> DATA SEGMENT:
____________
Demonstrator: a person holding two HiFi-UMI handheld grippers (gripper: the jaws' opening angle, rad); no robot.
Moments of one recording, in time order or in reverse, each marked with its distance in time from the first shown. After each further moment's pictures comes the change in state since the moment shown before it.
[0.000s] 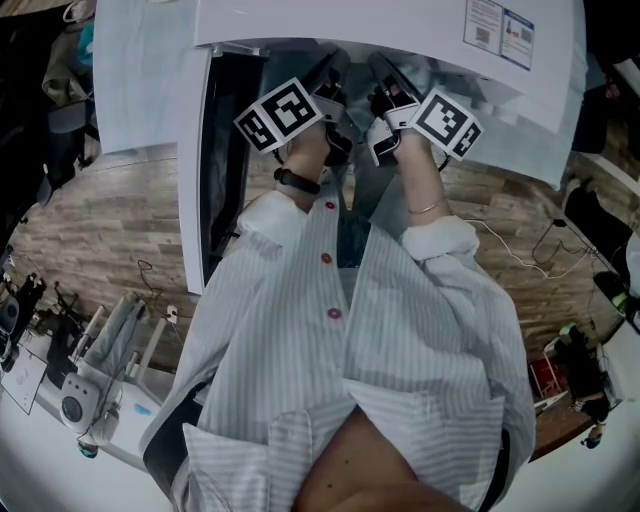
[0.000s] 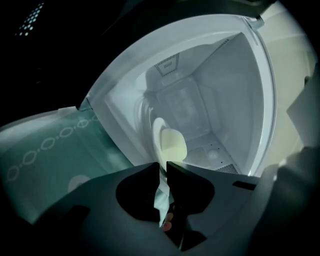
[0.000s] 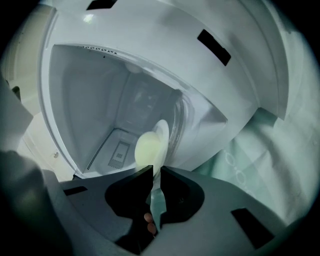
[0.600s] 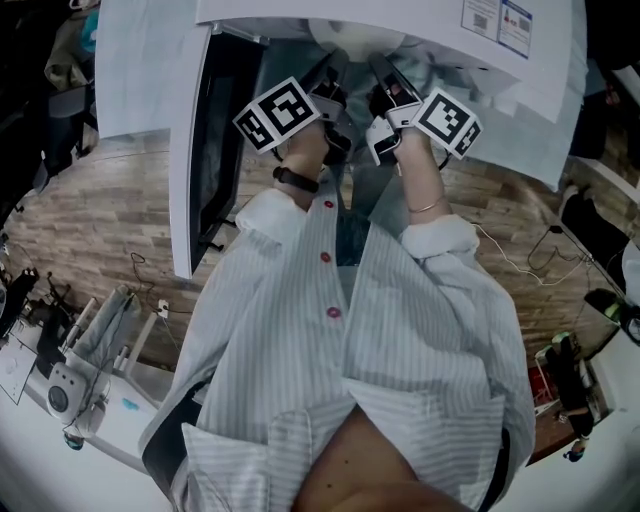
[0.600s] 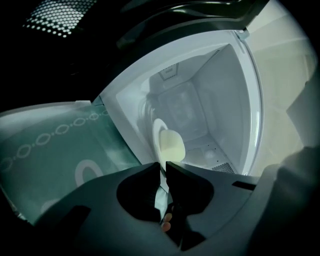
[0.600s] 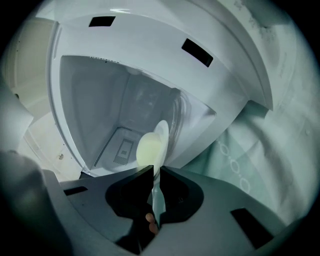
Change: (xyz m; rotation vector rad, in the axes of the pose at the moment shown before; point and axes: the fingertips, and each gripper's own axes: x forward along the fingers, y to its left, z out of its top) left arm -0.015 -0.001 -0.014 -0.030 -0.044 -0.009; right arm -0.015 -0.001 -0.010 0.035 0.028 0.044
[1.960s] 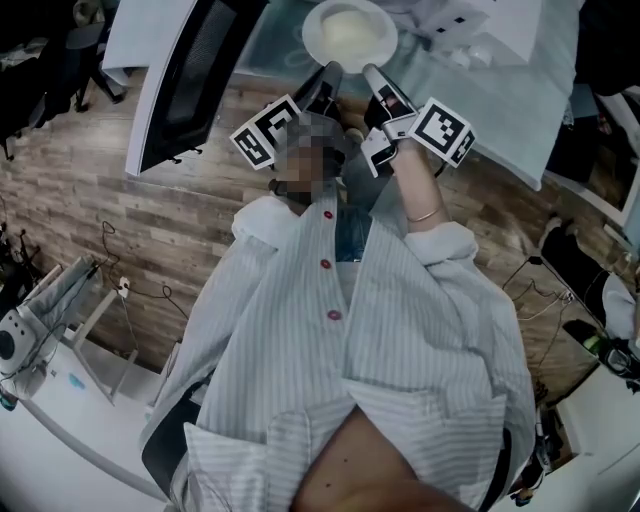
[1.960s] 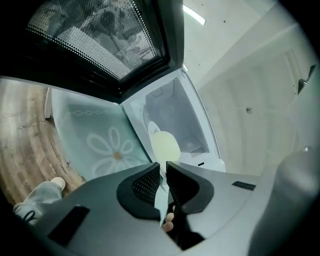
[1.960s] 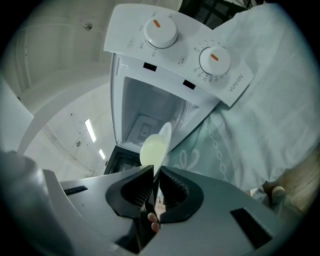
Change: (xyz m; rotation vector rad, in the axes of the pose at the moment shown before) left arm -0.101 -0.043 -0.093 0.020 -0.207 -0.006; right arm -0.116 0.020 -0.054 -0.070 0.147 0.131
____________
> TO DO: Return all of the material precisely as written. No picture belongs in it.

> SOLUTION TO THE EXERCISE:
Demonstrator: a person holding two HiFi-UMI handheld grippers (gripper: the jaws' opening angle, rad); no robot.
Moments of one recording, in time order or in reverse, each marked with its distance in time from the first shown. After each further moment's pictures comes the change in state since the moment shown before it.
[0.000s] 
[0.000s] 
[0.000s] 
[0.600s] 
[0.600s] 
[0.600s] 
Change: (xyz m; rotation vector rad, in the axes of the pose at the moment shown before; point and axes: the fingertips, and each gripper's own axes: x forward along the fingers, y to its left, z out of its top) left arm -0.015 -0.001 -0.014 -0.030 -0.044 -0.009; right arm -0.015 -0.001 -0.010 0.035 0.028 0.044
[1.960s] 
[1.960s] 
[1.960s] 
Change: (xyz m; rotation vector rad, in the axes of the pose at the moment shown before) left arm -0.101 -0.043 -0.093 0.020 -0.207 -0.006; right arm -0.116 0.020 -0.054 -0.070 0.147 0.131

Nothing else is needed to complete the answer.